И в этот миг неожиданного погружения в прошлое, когда он на мгновение подумал, что ему хочется сделать из нее нечто иное, отличное от того, чем она сейчас является, что с помощью ударов и ласки он хотел бы создать из ее тела нечто, чего уже несомненно нет, в этот момент его тело ринулось в нее, он втолкнул свой член меж ее раздвинутых ног, в нежную и влажную, от греха разгоряченную плоть, язык – в ее открытые губы, с яростью наказания и одновременного прощения он приподнялся на локтях над этой заплаканной, все еще плачущей, мокрой от слез и поцелуев женщиной, которая искала его и хотела его, которая тоже желала быть кем-то другим, отличным от того, в кого она превратилась, кем, чем она стала в объятиях другого мужчины. Изо всех сил она прижала его к себе, и их тела судорожно вздрагивали даже после того, как он лег рядом с ней, видя, как дрожит ее обнаженная белая грудь, и оба всхлипывали, у него тоже пролились из глаз проклятые, предательские слезы, которых не должно было быть, ничего на этом свете не должно было быть так, как было сейчас. – По крайней мере, я получу хотя бы твои слезы, хотя бы эту частичку твоей души. – Бог видит, – прошептала она, – Бог знает, что творится с моей душой.
Из большого кармана на юбке она вытащила часы яйцевидной формы: я пропустила мессу.
– Откуда у тебя эти часы?
– Они так интересно тикают, – сказала она, – послушай, подвинься ближе, – сказала, – будь совсем рядом, совсем рядом, чтобы я почувствовала твое тепло, послушай.
Они слушали, как тикают часы.
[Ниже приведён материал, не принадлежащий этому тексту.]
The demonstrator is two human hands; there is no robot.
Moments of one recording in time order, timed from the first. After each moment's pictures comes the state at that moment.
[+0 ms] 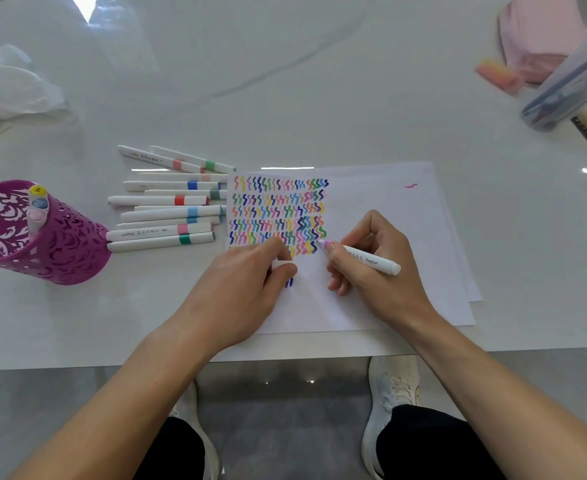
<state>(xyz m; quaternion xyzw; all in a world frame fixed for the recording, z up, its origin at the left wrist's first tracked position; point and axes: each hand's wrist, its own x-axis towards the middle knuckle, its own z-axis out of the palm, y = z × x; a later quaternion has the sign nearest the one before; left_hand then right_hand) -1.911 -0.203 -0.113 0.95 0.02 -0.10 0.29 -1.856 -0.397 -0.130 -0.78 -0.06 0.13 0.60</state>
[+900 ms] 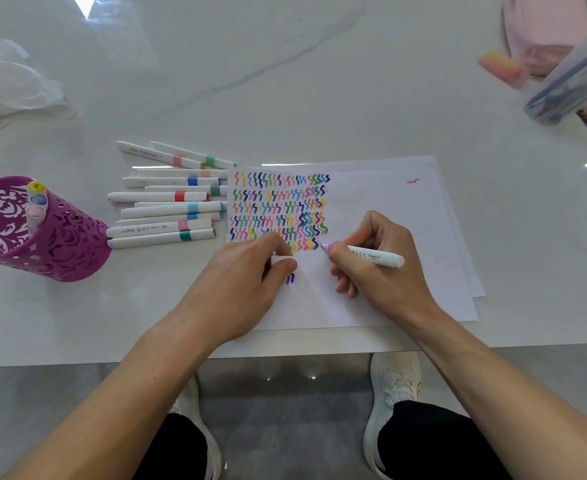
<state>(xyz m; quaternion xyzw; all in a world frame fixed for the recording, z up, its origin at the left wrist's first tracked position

Тик-так, тик-так, тик-так.
– Четыре коровы, – сказал кто-то, – четыре коровы.
Всадник на вороном коне, стоявший перед ротой как вкопанный, упер руки в бока и крикнул так громко, что голос гулким эхом отозвался у него в голове и во всех концах обширной поляны:
– Кто сказал «Четыре коровы»?
Всадником был Виндиш, хотя правильнее было бы сказать, что это была всего лишь его половина, перед ротой стояла только половина капитана Франца Генриха Виндиша, солдаты видели только половину его лица, подвязанного белым платком для того, чтобы хоть как-то соединить челюсти. Фетровая шляпа с плюмажем из белых перьев прикрывала то, что еще хоть как-то можно было прикрыть, но, невзирая на это, было ясно, что его высокоблагородие никогда не будет тем, чем был: левую щеку, глаз и ухо – все это нынешним утром ему оторвало прусским ядром. Он знал, что это случилось, он это знал. Но все еще командовал, все еще выкрикивал приказы.